Task item: Give back the data in full, with every line exact.

[[ Available data open ]]

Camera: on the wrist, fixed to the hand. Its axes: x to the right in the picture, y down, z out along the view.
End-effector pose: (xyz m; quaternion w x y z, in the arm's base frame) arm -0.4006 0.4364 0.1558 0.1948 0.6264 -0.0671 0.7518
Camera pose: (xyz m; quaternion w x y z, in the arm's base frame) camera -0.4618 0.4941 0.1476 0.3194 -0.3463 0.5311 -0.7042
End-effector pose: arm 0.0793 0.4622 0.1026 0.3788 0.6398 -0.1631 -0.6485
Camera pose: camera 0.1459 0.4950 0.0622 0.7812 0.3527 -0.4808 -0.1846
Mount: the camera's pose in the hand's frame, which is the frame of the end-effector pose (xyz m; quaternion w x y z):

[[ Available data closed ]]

Result of this task:
Camera: on the wrist, fixed to the hand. Its axes: x to the right in the picture, y down, z out along the view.
End-effector pose: (xyz m; quaternion w x y z, in the arm's base frame) arm -0.4006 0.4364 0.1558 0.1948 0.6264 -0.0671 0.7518
Camera pose: (xyz m; quaternion w x y z, in the arm's base frame) camera -0.4618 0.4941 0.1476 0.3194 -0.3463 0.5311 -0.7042
End-effector pose: arm 0.0793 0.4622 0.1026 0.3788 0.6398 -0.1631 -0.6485
Camera pose: camera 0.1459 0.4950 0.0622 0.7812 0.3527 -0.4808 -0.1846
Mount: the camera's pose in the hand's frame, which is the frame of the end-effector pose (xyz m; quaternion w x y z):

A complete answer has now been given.